[Data extracted from a collection]
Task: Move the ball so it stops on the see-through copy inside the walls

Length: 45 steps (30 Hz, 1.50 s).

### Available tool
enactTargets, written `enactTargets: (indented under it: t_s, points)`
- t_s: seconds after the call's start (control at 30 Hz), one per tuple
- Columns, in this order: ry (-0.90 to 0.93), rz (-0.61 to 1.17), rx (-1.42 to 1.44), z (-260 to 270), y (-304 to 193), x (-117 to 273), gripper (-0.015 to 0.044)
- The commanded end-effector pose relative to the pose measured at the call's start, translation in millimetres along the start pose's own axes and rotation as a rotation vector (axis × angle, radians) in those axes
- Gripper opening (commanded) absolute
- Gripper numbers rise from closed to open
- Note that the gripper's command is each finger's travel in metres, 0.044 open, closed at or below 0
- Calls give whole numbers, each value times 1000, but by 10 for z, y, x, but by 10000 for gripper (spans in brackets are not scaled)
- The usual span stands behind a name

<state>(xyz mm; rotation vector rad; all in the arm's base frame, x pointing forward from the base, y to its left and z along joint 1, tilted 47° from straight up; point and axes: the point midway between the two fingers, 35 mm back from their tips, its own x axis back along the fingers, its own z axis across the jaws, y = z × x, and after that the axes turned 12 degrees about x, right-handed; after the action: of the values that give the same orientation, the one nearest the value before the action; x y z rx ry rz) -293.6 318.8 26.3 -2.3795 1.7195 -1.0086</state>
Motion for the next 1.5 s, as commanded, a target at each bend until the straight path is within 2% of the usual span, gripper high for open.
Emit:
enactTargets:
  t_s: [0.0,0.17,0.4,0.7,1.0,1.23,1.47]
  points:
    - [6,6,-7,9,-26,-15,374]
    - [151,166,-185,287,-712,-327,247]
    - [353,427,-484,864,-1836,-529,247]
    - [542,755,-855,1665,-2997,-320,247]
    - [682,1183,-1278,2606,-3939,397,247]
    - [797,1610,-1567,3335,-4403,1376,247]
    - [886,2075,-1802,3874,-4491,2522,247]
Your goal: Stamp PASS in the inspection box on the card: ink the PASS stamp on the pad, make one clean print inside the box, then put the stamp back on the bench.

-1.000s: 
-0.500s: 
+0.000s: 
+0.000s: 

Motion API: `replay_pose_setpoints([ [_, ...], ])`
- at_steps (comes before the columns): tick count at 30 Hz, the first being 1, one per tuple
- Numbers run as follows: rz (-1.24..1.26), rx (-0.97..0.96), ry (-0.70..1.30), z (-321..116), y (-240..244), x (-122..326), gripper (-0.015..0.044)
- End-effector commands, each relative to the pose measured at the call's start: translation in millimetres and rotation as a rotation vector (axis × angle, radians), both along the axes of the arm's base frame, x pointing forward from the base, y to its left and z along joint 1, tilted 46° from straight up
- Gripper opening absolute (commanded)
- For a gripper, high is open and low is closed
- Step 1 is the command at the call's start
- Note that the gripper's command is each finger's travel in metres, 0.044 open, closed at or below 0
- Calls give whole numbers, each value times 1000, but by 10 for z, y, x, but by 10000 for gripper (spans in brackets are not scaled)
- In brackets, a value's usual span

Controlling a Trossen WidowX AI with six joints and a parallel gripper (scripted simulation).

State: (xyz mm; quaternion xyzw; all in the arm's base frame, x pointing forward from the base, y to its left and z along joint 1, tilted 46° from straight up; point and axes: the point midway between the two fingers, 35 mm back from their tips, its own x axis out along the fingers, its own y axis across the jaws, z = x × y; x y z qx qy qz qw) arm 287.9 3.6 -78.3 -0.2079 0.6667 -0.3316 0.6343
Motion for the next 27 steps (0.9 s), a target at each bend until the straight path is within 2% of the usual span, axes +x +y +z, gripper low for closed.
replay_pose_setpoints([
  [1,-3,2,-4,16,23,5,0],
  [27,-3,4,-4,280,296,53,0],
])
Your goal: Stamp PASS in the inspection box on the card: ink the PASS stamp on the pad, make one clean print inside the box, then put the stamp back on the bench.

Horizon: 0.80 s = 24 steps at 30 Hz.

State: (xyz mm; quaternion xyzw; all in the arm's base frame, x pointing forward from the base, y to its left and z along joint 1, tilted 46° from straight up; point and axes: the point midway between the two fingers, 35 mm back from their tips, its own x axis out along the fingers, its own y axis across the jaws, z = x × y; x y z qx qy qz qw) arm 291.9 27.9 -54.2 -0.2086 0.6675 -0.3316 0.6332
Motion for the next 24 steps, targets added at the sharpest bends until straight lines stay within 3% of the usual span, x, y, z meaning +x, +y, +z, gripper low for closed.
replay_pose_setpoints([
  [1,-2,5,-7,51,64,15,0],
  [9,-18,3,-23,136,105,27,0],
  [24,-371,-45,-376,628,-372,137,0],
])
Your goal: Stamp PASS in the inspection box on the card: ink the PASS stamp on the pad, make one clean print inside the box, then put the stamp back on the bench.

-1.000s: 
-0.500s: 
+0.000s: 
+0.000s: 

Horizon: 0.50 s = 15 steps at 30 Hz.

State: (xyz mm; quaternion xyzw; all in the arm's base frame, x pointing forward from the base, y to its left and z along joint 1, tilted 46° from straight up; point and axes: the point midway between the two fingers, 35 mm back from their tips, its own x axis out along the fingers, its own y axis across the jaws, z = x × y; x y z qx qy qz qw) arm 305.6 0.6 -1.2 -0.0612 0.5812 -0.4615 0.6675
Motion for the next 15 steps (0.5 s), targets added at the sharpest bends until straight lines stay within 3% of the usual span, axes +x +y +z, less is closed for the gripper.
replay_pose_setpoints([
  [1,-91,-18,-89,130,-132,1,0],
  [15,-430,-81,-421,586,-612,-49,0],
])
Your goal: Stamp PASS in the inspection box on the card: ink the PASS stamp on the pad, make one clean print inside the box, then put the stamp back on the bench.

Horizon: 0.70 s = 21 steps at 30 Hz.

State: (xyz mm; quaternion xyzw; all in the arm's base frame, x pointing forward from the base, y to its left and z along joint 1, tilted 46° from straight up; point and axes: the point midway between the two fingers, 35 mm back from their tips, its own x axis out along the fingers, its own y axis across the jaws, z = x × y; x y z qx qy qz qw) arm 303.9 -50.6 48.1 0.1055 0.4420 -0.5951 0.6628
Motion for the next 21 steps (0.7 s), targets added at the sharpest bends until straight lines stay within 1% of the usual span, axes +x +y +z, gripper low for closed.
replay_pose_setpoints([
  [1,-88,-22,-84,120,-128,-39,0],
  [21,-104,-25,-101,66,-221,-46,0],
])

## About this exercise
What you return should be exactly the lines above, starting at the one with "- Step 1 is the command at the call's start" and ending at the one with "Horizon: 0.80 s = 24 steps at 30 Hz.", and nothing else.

## Exercise output
- Step 1 is the command at the call's start
- Note that the gripper's command is each finger's travel in metres, 0.044 open, closed at or below 0
- Calls give whole numbers, each value times 1000, but by 10 for z, y, x, but by 10000 for gripper (spans in brackets are not scaled)
- In brackets, a value's usual span

Controlling a Trossen WidowX AI with six joints and a parallel gripper (scripted simulation).

State: (xyz mm; quaternion xyzw; all in the arm's base frame, x pointing forward from the base, y to its left and z along joint 1, tilted 46° from straight up; point and axes: the point midway between the two fingers, 35 mm back from their tips, its own x axis out along the fingers, its own y axis across the jaws, z = x × y; x y z qx qy qz qw) arm 287.9 3.6 -78.3 -0.2079 0.6667 -0.3316 0.6343
Motion for the next 27 steps (0.9 s), a target at each bend until the straight path is within 2% of the usual span, axes +x +y +z, gripper low for closed.
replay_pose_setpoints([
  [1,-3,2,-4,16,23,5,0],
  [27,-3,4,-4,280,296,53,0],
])
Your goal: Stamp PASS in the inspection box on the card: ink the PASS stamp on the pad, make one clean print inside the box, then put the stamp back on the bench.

Horizon: 0.80 s = 24 steps at 30 Hz.

Now the output is complete.